### Aim of the task
Give back all of the data verbatim.

### Dataset extract
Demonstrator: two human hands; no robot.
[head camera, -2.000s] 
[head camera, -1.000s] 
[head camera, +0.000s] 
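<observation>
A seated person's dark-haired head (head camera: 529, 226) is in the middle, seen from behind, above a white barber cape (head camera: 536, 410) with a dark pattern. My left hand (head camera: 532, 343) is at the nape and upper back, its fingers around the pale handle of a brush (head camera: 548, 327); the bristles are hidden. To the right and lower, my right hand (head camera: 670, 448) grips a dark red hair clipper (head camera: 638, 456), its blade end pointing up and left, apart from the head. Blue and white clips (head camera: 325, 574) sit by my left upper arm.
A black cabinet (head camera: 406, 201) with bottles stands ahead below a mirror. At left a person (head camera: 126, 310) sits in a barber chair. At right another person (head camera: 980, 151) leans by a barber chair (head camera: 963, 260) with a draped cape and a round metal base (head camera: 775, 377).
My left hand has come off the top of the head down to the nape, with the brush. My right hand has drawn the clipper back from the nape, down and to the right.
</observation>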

### Exercise output
Demonstrator: two human hands; no robot.
[head camera, -2.000s] 
[head camera, -1.000s] 
[head camera, +0.000s] 
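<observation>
A seated person's dark-haired head (head camera: 529, 226) is in the middle, seen from behind, above a white barber cape (head camera: 536, 410) with a dark pattern. My left hand (head camera: 532, 343) is at the nape and upper back, its fingers around the pale handle of a brush (head camera: 548, 327); the bristles are hidden. To the right and lower, my right hand (head camera: 670, 448) grips a dark red hair clipper (head camera: 638, 456), its blade end pointing up and left, apart from the head. Blue and white clips (head camera: 325, 574) sit by my left upper arm.
A black cabinet (head camera: 406, 201) with bottles stands ahead below a mirror. At left a person (head camera: 126, 310) sits in a barber chair. At right another person (head camera: 980, 151) leans by a barber chair (head camera: 963, 260) with a draped cape and a round metal base (head camera: 775, 377).
My left hand has come off the top of the head down to the nape, with the brush. My right hand has drawn the clipper back from the nape, down and to the right.
</observation>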

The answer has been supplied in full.